Ever since US President Barack Obama announced the “Educate to Innovate” campaign for Excellence in Science, Technology, Engineering & Math (Stem) Education in November 2009, US educators have launched a number of initiatives to push down Stem education to an earlier and earlier age. Entirely new curricula have been formed, new school programmes have been created and even classic childhood favourites like Sesame Street have been re-thought for Stem careers. The core belief is that if you teach children early, they will embrace Stem disciplines and maybe even turn into Stem super kids.

But will all this focus on creating Stem super kids actually pay off?

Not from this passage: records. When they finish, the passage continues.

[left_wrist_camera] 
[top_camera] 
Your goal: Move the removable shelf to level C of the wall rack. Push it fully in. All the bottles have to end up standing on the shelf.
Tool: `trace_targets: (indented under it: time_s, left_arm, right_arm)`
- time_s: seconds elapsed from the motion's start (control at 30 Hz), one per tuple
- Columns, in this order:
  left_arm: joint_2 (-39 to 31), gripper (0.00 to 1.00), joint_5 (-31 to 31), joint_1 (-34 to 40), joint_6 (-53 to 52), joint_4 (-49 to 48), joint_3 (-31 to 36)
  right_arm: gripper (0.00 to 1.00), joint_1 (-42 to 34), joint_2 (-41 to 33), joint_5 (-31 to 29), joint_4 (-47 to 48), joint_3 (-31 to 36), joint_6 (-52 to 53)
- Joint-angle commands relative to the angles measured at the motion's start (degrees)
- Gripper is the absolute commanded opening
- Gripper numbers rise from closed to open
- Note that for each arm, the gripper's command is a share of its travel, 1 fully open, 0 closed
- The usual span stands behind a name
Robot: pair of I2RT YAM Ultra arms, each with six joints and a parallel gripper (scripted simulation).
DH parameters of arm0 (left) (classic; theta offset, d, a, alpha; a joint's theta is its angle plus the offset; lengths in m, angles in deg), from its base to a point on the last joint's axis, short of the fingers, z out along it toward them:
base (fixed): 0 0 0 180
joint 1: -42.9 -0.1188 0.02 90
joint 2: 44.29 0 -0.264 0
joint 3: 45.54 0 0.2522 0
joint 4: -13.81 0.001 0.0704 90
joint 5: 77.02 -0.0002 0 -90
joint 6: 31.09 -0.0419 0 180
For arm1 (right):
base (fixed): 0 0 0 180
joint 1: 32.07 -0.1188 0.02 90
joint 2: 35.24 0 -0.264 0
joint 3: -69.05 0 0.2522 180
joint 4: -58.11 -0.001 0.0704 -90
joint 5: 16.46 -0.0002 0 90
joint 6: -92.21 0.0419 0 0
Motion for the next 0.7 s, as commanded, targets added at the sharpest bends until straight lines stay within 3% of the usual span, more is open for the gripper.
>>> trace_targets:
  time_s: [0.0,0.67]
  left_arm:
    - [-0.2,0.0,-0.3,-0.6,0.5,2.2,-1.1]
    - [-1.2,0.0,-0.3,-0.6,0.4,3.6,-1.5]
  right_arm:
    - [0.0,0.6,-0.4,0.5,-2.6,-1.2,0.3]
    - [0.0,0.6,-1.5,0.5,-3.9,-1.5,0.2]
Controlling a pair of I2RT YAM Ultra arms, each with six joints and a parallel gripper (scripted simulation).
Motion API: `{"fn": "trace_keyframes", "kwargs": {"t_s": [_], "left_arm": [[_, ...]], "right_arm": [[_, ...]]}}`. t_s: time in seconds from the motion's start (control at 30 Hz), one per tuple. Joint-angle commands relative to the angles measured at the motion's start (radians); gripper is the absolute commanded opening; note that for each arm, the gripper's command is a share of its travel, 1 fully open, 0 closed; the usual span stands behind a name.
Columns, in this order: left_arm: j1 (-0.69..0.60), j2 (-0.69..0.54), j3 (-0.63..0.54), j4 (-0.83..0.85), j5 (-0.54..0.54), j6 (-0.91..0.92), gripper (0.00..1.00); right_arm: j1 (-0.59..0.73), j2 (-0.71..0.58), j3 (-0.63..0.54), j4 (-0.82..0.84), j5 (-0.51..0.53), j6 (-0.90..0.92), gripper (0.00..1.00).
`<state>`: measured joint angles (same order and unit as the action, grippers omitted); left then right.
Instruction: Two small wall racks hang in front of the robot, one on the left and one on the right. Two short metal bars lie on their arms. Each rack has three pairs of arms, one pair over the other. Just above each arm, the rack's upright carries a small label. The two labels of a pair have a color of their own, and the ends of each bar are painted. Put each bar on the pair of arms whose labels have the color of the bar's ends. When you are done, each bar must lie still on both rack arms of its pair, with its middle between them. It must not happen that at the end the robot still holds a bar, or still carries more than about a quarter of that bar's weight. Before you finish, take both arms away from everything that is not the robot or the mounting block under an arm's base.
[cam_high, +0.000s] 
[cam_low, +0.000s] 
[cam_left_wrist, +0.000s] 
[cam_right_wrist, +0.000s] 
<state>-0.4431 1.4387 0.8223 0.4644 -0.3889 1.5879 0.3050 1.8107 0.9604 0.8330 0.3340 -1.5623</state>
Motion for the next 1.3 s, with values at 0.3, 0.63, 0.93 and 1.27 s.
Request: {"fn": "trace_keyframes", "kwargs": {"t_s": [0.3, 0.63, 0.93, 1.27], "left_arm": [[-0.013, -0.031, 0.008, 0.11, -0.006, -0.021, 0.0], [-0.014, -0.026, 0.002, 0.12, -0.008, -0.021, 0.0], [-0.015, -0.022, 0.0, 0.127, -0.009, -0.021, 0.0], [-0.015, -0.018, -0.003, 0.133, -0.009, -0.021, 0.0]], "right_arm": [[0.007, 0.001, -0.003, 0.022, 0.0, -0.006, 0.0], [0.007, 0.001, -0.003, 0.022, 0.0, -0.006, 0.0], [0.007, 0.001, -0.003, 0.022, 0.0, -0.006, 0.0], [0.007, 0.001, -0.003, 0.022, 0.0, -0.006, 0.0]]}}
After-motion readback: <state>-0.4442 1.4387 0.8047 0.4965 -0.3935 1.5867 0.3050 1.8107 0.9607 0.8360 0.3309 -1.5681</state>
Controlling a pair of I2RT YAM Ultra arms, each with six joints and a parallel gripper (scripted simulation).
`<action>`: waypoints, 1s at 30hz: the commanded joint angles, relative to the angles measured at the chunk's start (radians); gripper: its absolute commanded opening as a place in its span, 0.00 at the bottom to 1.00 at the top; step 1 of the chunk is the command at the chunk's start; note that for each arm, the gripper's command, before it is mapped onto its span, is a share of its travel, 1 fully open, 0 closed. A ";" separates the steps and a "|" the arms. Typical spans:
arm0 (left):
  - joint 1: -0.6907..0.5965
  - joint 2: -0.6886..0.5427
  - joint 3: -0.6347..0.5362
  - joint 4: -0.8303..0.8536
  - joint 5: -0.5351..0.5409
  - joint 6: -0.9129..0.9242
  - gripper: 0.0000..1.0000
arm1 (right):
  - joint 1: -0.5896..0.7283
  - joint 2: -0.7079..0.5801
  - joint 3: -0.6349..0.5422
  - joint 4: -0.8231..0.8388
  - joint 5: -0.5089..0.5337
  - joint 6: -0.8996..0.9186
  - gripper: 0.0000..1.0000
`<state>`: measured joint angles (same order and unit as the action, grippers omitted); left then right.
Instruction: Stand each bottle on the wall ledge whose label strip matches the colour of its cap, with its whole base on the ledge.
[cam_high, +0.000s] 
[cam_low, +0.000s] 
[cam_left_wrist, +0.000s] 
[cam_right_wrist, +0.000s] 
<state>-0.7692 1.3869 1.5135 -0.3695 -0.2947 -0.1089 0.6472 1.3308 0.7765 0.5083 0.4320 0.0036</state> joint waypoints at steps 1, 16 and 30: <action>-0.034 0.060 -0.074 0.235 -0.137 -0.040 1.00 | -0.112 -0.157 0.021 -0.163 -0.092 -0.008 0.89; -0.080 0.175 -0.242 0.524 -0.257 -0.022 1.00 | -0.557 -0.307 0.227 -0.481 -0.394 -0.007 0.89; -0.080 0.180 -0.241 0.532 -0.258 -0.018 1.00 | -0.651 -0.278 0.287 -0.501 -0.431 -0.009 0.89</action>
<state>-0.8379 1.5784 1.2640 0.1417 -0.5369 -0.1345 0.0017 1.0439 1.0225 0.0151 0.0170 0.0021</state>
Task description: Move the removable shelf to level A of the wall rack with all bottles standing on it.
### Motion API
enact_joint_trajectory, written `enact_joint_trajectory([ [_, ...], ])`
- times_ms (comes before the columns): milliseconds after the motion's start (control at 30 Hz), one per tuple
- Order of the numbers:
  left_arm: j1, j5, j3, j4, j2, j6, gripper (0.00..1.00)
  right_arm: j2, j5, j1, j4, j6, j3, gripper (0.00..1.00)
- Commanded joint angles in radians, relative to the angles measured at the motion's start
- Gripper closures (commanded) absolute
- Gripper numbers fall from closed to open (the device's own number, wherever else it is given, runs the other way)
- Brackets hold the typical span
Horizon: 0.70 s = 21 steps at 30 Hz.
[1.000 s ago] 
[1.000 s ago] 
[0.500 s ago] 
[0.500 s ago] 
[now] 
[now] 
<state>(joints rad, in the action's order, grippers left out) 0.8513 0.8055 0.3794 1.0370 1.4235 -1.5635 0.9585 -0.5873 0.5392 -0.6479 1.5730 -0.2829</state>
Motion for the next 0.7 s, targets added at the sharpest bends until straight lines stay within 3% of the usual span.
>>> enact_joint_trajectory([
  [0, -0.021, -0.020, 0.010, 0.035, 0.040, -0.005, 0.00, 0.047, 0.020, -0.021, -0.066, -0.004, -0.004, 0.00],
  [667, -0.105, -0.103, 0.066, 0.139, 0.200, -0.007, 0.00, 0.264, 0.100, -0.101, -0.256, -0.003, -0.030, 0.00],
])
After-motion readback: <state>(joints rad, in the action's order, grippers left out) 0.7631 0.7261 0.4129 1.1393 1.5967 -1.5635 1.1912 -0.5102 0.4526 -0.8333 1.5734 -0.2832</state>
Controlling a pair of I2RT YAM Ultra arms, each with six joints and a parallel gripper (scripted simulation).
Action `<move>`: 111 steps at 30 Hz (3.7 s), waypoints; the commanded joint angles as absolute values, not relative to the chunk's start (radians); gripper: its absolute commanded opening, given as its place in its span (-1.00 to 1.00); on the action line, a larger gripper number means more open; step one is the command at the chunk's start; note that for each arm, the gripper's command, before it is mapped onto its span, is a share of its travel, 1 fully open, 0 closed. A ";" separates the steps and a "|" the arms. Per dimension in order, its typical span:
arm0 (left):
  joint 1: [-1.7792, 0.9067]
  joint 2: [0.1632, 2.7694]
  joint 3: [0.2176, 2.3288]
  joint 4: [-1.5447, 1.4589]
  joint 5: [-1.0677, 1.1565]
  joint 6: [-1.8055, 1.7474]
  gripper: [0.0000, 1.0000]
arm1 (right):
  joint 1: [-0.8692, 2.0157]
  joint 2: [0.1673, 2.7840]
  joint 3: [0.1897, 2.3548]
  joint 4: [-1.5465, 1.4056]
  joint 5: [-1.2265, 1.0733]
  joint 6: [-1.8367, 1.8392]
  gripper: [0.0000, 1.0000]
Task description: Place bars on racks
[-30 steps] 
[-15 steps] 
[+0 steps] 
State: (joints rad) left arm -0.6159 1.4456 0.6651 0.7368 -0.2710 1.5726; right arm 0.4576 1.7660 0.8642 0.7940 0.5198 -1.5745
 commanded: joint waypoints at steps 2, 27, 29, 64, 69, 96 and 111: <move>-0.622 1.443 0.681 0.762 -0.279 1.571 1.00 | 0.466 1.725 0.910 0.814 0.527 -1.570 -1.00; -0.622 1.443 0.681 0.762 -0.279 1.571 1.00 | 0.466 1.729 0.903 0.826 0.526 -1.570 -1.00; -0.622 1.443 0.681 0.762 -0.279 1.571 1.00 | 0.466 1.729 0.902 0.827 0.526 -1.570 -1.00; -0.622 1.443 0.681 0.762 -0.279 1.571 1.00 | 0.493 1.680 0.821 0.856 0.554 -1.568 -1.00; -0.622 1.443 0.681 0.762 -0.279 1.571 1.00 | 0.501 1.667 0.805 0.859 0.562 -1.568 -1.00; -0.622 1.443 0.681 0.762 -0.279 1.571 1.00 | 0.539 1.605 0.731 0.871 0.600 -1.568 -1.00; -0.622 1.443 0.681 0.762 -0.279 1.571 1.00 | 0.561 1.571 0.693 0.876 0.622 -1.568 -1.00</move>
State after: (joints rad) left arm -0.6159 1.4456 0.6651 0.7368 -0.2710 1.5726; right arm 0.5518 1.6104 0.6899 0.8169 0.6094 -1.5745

If by “pay off,” we mean creating the basis for an innovation economy, then it almost certainly will. Just about everyone agrees that pushing down Stem education to an earlier and earlier age works — and may be the only way for America to preserve its innovation lead in the global economy. This makes intuitive sense — children who get a jump-start on Stem education early in their educational lives will probably be more attuned to Stem careers later in their educational lives. And, anecdotally, we are already starting to hear about Stem super kids as young as 13 years old being courted by the likes of Apple and other tech companies. There are now $1,000 (Dh3,678) 3D printers that show up in Stem gift guides for children. There are all kinds of robotics and engineering kits for the Pre-K crowd. Kids as early as age 5 can now practice designing circuit boards. If only a fraction of these Stem super kids go into future Stem careers, that still goes a long way towards addressing the Stem skills gap that everyone is talking about.

However, if by “pay off,” we mean simply closing the achievement gap with the nations of Europe and Asia, then the evidence is much more ambiguous. According to the latest Pisa (Programme for International Student Assessment) test results from 2012, US Stem test scores have not budged since the announcement of the “Educate to Innovate” campaign five years ago. In fact, America now appears to be falling behind countries such as Poland and Ireland when it comes to math and science scores. Not to mention the fact that China is now No 1 in the world.

When the Stem education campaign was launched in 2009, Obama suggested a ten-year window for evaluating the results. Since America is now at the midway point, it is fair to ask how far the US has come in the past five years. If educators do not start producing better test results by the time the next round of Pisa test results come out in 2015, the risk is that all those tablet apps and 3D printers and robotics kits will start to look like just shiny and expensive toys. What is the good of a $1,000 3D printer if children still cannot figure out what to do with it? (Those Pisa scores are supposed to measure “practical” skills and not “theoretical” skills).

As long as the stories about poor US test results continue to gain traction (and headlines), it will be harder for the truly unique Stem programmes out there to maintain or gain momentum. It is not just the Science Fair at the White House. It is the Lego racing cars that seven-year-olds are building. It is the Stem camps dedicated to nanotechnology and robotics. It includes all the effort that has gone into rethinking classic childhood favourites.

The Boston Children’s Museum, which now offers a full guide to Stem education for children, in partnership with WGBH and National Grid, probably has the best advice for how to think about Stem: Just get children curious about science and the rest will fall into place. Constantly find ways to stimulate that curiosity. Do not worry about test results, worry more about taking your children for a long walk in the park and getting them interested in what they see all around them. That is when they will be able to create the innovations of tomorrow.

And that is a strategy that seems to make sense. America’s foreign competitors, to be fair, want to be as much like Americans as Americans want to be like them. If the choice is between (a) having innovation clusters like Silicon Valley and middle-of-the-pack test scores or (b) having top-of-the-pack test scores and a second-rate innovation economy as in China, the choice is clear. So let America not fall into the trap of solely measuring success by metrics like test scores. Let it instead focus on all the intangibles of innovation — companies started, apps created, unique science fair experiments conducted and most importantly, dreams fulfilled — for judging the future success of a nation’s Stem programmes for children.